*** Opening Exercise inputs ***

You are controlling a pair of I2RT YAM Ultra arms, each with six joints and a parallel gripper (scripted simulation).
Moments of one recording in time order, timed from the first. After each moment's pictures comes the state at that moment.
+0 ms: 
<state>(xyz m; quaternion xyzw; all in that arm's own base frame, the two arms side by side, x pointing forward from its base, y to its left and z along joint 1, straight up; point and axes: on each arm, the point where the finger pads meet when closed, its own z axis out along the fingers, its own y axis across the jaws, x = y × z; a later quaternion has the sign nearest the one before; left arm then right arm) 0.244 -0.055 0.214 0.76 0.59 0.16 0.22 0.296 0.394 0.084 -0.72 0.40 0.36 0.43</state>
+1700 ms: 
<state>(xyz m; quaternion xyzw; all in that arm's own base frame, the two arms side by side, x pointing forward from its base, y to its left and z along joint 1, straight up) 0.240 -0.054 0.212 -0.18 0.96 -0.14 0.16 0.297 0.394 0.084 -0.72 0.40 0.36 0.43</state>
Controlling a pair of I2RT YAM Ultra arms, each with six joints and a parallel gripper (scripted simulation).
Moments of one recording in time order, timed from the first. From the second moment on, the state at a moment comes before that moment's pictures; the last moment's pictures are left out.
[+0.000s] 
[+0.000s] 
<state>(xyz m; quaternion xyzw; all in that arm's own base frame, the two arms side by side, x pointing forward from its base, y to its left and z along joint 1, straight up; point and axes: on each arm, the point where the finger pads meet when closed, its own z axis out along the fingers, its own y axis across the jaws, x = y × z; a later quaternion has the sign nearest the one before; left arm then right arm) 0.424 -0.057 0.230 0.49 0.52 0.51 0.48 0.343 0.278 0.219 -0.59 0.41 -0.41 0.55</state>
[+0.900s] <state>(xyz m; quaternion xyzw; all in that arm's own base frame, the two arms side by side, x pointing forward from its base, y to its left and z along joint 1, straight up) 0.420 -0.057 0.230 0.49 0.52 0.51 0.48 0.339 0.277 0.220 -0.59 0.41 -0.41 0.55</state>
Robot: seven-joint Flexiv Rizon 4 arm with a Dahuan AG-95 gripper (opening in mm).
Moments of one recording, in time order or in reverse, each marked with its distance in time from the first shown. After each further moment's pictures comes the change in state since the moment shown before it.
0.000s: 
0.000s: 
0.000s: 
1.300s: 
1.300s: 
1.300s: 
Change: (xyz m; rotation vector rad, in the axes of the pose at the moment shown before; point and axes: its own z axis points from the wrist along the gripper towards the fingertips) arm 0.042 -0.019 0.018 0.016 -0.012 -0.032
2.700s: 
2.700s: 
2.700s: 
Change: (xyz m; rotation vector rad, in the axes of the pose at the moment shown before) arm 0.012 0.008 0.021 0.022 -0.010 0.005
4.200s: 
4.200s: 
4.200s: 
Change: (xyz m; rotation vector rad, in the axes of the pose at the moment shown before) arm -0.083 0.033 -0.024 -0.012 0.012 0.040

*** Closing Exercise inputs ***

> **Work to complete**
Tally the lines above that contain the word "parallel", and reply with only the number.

> **Output below**
2